Task requirements:
From the line below that contains "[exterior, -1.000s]" to the line that contains "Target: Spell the", repeat every line exactly, both ends included, and nothing else.

Records for this exercise:

+-------+

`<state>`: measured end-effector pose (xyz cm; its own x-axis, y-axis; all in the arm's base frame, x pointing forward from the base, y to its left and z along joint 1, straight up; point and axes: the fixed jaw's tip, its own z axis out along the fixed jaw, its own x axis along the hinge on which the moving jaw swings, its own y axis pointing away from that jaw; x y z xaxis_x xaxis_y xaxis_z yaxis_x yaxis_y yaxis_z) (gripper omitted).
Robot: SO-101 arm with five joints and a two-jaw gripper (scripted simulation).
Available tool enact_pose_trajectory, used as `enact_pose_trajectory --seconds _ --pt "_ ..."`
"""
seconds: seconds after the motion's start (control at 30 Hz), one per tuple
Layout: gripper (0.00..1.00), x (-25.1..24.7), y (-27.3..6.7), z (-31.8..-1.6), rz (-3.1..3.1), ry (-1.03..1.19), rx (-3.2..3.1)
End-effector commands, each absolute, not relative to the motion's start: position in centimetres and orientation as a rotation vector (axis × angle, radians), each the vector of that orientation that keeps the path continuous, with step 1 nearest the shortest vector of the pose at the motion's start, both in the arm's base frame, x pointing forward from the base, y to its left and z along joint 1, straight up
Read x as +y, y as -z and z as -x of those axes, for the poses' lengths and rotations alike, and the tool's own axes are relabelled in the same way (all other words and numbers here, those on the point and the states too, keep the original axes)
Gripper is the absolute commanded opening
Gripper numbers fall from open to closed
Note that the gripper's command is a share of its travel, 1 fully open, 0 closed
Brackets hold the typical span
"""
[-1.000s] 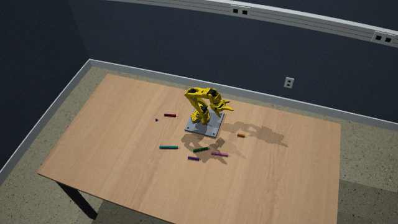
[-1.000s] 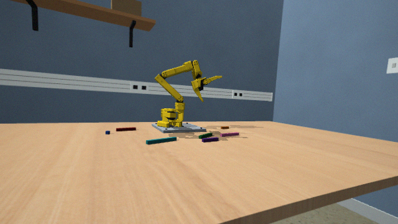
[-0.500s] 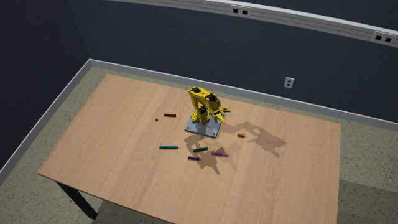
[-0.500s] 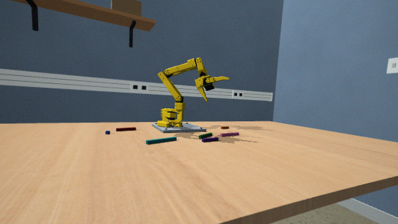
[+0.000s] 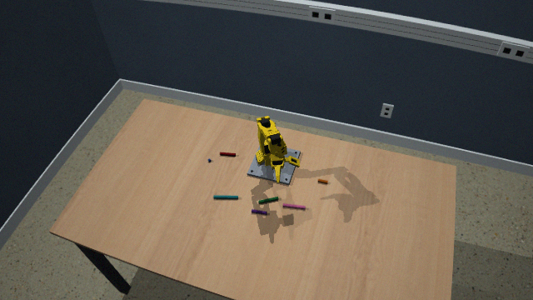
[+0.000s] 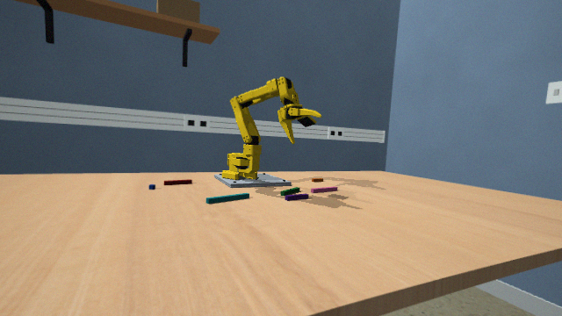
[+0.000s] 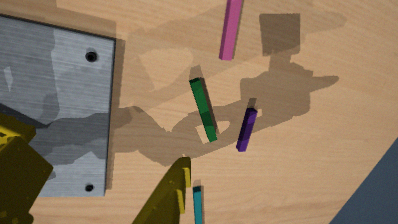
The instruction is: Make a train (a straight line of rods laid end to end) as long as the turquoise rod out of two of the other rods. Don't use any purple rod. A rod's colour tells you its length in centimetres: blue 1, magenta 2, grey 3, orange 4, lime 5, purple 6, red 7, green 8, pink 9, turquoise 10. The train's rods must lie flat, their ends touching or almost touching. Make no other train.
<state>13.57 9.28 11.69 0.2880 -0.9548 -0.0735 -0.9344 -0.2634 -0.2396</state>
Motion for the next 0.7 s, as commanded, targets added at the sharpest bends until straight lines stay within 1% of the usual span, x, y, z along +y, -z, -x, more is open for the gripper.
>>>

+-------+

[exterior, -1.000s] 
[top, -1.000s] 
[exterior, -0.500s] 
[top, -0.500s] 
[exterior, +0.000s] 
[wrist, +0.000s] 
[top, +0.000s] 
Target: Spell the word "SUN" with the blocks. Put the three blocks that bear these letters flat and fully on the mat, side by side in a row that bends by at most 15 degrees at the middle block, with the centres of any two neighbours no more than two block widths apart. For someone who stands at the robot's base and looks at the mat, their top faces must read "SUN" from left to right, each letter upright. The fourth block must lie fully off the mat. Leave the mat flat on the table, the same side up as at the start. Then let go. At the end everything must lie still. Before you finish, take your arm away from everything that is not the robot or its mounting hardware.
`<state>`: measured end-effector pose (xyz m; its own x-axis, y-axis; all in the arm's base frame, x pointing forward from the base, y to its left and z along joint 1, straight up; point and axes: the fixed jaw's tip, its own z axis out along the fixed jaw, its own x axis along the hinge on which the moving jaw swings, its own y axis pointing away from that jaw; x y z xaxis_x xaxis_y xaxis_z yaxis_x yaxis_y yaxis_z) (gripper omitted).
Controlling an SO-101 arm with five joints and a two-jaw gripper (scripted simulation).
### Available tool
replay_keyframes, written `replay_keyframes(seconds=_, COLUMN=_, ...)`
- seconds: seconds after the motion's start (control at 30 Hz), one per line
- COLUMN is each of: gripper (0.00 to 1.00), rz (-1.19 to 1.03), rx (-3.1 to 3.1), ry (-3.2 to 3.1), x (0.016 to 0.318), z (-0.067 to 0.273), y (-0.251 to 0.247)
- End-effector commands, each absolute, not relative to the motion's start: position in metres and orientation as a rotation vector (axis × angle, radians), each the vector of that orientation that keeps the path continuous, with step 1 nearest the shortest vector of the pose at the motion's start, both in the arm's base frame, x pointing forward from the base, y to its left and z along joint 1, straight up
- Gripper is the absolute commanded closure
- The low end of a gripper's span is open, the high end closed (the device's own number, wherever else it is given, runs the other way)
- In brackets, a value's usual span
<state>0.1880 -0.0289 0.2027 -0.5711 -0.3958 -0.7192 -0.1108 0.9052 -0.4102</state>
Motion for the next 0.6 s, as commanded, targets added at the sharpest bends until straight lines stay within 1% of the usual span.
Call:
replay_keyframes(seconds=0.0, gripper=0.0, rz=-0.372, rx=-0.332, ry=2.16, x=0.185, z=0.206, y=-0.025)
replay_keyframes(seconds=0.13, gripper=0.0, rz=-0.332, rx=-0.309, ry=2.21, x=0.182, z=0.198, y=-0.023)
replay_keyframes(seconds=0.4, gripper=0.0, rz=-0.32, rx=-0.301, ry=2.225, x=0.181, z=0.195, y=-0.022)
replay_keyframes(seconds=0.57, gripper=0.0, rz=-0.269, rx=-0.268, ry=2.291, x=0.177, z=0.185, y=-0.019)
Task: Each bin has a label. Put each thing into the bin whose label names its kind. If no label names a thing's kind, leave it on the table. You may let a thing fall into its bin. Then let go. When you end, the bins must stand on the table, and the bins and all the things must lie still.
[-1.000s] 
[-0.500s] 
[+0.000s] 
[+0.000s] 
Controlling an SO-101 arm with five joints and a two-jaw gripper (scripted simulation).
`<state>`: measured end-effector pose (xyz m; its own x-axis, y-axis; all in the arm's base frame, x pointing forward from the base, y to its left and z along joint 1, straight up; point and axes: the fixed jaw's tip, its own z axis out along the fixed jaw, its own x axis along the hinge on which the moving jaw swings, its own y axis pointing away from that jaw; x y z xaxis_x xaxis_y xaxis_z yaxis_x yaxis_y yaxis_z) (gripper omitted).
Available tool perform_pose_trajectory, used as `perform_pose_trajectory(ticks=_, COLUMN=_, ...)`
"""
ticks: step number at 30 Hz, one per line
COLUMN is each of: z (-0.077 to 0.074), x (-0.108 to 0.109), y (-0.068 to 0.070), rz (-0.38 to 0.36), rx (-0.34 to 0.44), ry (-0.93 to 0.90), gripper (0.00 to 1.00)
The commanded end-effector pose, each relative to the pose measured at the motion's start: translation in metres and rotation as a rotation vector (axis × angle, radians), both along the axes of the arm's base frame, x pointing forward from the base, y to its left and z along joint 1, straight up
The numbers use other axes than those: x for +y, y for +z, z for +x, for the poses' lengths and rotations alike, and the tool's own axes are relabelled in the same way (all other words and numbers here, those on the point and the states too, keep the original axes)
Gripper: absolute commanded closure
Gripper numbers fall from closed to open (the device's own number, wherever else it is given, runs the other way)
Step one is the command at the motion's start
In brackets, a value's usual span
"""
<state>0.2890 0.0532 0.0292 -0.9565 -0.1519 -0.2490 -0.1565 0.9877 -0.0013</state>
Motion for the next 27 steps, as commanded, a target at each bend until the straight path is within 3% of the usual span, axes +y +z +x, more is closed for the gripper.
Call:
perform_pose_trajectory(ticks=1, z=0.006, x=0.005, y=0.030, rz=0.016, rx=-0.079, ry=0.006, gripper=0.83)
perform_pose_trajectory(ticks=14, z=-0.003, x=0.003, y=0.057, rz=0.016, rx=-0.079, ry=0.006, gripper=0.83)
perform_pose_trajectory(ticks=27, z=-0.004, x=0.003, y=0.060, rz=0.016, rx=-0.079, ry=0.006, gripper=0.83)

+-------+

Exercise output:
[exterior, -1.000s] 
[top, -1.000s] 
[exterior, -0.500s] 
[top, -0.500s] 
[exterior, +0.000s] 
[wrist, +0.000s] 
[top, +0.000s] 
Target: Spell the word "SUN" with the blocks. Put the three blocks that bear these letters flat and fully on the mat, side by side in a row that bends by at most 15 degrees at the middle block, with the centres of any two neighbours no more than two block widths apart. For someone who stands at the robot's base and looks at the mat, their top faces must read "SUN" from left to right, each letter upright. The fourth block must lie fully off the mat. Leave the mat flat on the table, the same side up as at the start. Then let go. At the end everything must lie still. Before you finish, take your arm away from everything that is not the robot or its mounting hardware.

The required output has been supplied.